Bibliography, Bookbinding and Reference from Forest Books
By Michael Stillman
British bookseller Forest Books has issued its Catalogue 106 of Bibliography, Bookbinding and Reference. It offers over 600 books in the book arts field, and anyone who collects in this area, especially those with a focus on the UK, will be particularly interested. However, many items will intrigue collectors outside the boundaries of book arts. For example, there are many very old auction catalogues, including several from the early 19th century. The level of material being offered at auction from private collections at that time was astounding, comparable to what you would only find in the top institutional libraries today. These auction catalogues, plus numerous library, bookseller, and private catalogues available herein, are both wonderful bibliographies and fascinating studies of what book collecting was once like. Here are some of the items Forest Books is offering.
Alfred Morrison was the son of a successful merchant and collector, who inherited part of his father's estate and collection when he died. Morrison would go on to collect many things, paintings, prints, porcelain, Persian rugs, and gems. However, he is best known for the truly magnificent collection of autographed letters he put together. It was one of the best such collections ever assembled. Item 323 is the Catalogue of the Collection of Autograph Letters and Historical Documents Formed Between 1865 and 1882 by Alfred Morrison. This is a ten-volume set, compiled by A.W. Thibaudeau from 1883 to 1897, the year Morrison died. Priced at £950.

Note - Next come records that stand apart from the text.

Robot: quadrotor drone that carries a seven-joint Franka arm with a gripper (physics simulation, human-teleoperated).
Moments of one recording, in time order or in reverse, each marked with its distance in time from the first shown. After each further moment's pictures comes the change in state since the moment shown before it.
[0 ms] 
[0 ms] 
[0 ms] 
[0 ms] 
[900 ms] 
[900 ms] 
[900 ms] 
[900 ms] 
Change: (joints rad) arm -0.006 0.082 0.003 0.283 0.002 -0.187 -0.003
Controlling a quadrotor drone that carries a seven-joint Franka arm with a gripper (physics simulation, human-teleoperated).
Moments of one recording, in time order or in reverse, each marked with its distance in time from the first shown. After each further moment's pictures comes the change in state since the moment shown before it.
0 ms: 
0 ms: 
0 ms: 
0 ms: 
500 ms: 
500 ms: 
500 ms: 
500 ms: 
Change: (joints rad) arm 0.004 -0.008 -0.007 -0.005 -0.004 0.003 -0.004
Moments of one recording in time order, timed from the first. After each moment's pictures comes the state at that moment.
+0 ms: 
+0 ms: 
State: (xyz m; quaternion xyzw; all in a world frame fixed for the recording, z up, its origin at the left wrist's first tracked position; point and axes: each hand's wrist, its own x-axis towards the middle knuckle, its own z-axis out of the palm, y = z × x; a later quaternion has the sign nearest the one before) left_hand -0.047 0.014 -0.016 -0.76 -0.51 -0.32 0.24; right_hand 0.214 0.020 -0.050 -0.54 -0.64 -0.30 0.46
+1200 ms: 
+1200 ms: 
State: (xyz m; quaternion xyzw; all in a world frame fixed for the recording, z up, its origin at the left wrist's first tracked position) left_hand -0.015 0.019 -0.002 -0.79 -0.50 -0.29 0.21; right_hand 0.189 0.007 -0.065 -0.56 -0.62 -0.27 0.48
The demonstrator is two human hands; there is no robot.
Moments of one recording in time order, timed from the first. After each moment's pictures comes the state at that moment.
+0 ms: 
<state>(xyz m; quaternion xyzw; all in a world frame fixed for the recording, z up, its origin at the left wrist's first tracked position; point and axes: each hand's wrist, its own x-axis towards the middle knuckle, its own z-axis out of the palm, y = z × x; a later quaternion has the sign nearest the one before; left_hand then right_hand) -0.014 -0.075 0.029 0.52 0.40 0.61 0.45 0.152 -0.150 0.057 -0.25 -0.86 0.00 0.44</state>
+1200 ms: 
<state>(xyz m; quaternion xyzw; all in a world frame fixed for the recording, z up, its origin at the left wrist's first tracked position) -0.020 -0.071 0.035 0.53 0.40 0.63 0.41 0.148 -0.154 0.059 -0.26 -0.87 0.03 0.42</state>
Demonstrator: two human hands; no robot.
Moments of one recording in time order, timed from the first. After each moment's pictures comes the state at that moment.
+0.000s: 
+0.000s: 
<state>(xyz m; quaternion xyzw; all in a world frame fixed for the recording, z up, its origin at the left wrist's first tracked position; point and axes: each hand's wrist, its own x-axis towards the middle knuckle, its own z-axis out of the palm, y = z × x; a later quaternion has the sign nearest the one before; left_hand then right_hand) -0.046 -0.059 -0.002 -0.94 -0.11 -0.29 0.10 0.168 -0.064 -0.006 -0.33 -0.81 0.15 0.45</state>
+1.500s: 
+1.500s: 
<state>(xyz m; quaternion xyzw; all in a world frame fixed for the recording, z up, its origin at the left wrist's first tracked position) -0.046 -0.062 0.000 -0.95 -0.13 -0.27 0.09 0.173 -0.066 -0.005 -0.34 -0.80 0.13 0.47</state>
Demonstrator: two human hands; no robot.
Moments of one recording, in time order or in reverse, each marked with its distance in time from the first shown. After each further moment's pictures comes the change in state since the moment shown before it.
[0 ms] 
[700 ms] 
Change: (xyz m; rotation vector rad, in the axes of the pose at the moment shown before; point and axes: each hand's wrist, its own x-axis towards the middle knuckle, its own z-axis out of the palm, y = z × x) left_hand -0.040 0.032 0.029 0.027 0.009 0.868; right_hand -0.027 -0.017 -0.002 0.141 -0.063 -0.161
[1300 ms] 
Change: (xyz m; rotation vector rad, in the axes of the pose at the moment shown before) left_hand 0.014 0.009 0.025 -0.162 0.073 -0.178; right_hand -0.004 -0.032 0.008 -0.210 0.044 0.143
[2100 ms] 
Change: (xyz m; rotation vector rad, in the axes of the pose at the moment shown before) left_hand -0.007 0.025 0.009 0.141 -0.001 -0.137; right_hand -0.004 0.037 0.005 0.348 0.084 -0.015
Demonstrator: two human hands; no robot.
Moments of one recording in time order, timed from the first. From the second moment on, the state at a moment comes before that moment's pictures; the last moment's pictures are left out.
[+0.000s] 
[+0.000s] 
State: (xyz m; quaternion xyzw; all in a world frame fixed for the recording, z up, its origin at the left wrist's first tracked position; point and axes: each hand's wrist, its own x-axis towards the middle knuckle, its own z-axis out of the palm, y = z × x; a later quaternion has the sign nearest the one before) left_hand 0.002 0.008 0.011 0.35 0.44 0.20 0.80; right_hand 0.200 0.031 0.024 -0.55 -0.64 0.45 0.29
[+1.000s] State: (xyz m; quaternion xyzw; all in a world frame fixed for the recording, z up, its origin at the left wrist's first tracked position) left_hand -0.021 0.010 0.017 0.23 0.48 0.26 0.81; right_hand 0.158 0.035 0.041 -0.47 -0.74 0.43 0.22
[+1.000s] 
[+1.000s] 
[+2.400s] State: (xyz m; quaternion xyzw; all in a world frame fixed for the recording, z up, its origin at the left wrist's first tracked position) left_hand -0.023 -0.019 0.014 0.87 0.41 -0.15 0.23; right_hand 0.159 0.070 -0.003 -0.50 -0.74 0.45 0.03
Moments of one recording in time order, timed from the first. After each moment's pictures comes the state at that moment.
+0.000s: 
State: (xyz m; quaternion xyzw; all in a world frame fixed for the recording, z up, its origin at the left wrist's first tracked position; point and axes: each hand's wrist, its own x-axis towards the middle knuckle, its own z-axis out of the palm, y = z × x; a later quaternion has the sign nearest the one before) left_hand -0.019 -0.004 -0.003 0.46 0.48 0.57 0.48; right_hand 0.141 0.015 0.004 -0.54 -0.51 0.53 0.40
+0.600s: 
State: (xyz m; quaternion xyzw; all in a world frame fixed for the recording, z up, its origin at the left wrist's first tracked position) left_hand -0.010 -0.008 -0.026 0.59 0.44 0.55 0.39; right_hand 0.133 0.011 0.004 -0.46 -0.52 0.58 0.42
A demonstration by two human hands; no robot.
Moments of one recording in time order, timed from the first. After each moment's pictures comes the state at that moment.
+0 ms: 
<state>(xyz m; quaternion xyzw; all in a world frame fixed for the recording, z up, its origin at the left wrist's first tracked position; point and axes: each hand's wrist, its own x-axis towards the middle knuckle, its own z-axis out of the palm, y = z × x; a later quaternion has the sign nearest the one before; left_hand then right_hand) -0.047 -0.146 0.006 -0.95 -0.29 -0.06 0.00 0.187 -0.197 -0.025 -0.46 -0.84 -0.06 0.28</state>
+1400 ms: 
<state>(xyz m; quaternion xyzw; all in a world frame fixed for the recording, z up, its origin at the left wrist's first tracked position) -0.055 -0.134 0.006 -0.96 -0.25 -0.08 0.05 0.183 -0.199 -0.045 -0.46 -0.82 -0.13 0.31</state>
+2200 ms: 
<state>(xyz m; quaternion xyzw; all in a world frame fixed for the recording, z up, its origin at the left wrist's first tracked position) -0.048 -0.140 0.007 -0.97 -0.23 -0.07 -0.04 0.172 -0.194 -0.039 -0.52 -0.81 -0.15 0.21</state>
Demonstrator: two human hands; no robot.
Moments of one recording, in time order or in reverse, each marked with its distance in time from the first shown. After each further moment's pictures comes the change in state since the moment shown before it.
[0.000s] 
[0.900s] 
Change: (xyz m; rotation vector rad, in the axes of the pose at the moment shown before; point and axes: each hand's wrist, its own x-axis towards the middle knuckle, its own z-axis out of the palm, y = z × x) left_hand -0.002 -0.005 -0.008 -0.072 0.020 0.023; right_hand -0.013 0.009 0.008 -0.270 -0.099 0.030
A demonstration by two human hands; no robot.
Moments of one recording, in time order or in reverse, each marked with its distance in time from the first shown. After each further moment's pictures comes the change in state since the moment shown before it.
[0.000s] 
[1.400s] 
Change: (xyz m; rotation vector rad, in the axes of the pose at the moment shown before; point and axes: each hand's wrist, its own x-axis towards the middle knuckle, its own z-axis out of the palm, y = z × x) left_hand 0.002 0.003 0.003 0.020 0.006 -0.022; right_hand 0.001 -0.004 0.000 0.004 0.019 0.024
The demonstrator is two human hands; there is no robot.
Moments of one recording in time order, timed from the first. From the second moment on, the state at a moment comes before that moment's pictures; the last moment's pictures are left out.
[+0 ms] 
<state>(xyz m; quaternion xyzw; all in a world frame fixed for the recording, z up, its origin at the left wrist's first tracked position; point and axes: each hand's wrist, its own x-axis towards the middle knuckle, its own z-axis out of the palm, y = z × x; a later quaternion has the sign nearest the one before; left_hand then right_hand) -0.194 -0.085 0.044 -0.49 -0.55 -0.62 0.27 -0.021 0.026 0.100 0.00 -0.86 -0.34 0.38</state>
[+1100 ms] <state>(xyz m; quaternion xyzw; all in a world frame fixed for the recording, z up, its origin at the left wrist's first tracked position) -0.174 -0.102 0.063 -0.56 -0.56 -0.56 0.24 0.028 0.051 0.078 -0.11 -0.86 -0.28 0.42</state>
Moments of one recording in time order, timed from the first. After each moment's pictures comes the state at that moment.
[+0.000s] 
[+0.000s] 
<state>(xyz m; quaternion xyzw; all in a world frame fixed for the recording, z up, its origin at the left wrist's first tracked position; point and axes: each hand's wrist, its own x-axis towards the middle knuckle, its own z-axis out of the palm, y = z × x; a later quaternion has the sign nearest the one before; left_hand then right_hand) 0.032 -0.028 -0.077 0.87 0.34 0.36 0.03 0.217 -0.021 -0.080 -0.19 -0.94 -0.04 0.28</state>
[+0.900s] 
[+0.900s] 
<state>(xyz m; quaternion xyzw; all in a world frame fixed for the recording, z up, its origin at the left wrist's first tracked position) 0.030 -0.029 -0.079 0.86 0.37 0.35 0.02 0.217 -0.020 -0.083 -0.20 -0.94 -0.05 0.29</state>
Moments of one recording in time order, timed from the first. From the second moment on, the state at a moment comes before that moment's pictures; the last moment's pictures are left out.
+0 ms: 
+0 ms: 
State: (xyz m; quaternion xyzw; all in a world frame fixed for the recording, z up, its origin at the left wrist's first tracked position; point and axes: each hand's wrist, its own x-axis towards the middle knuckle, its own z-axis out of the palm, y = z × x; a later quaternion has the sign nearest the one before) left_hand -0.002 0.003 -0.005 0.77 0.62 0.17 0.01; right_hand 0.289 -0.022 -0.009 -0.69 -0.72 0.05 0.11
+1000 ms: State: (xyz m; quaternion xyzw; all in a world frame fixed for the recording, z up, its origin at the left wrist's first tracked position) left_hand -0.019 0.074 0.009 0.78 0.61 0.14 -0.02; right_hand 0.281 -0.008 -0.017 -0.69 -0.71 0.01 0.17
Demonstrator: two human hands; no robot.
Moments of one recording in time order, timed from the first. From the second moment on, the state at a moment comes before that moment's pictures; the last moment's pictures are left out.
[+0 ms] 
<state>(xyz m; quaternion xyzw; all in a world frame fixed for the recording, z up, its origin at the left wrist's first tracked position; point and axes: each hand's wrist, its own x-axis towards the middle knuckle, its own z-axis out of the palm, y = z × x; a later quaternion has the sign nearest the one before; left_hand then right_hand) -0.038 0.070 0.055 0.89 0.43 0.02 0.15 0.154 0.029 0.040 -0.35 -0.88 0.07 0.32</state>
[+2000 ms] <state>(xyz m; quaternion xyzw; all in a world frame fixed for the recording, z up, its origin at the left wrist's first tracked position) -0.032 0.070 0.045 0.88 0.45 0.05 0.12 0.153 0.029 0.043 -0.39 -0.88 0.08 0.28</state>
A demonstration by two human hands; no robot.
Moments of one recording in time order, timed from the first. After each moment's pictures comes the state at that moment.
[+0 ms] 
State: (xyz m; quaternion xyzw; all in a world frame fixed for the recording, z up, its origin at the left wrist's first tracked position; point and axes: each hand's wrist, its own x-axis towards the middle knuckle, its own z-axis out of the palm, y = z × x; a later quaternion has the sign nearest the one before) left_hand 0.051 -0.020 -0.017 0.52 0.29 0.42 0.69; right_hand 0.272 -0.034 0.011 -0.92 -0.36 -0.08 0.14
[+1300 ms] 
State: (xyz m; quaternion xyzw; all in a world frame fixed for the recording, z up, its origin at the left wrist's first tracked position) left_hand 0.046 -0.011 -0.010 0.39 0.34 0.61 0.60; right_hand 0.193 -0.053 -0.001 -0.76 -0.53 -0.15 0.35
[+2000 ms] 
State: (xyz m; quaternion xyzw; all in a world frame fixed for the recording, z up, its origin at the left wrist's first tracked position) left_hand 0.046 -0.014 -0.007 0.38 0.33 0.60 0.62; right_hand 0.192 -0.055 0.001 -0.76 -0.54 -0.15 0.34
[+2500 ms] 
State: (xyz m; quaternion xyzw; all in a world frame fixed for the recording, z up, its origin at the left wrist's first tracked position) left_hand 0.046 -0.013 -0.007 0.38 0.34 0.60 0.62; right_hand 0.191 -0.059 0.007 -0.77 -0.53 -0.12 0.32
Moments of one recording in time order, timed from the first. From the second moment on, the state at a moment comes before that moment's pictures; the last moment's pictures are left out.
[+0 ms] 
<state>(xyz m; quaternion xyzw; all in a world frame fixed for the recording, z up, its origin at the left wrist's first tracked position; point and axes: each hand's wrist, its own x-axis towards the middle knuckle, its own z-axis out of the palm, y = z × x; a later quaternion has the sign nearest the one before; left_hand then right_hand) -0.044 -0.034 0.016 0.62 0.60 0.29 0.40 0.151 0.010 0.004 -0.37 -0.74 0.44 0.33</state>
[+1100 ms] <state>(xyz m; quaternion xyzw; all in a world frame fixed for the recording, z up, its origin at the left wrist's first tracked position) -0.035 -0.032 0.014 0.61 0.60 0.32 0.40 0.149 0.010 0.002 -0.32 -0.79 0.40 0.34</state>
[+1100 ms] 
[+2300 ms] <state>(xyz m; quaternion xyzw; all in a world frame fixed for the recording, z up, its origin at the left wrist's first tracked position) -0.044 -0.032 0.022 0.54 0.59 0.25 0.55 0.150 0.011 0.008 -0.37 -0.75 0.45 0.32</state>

The Aldine Press is one of then most noted of early printers. Started in 1494 by Aldus Manutius (or Aldo Manuzio) of Venice, it attempted to make classic books available to a wider audience, including people of more modest means. This entailed the printing of smaller books and the use of smaller type. Among Aldius' innovations was the creation of italics. James Toovey acquired a collection of Aldine works which he offered for sale in 1880 in this catalogue: A Catalogue of an Extensive and Extraordinary Assemblage of the Productions of the Aldine Press... However, Toovey had no takers, and the collection was not sold until 1899, when it was purchased by J. Pierpont Morgan. Item 8. £95.
Is any subject too dull too collect? Apparently not. Item 1 is Historical Accounting Literature. A Catalogue of the Collection of Early Works on Book-keeping and Accounting in the Library of the Institute of Chartered Accountants in England and Wales. Evidently this is a bibliography of a notable, if not entirely exciting collection of books you probably wouldn't read for pleasure. £95.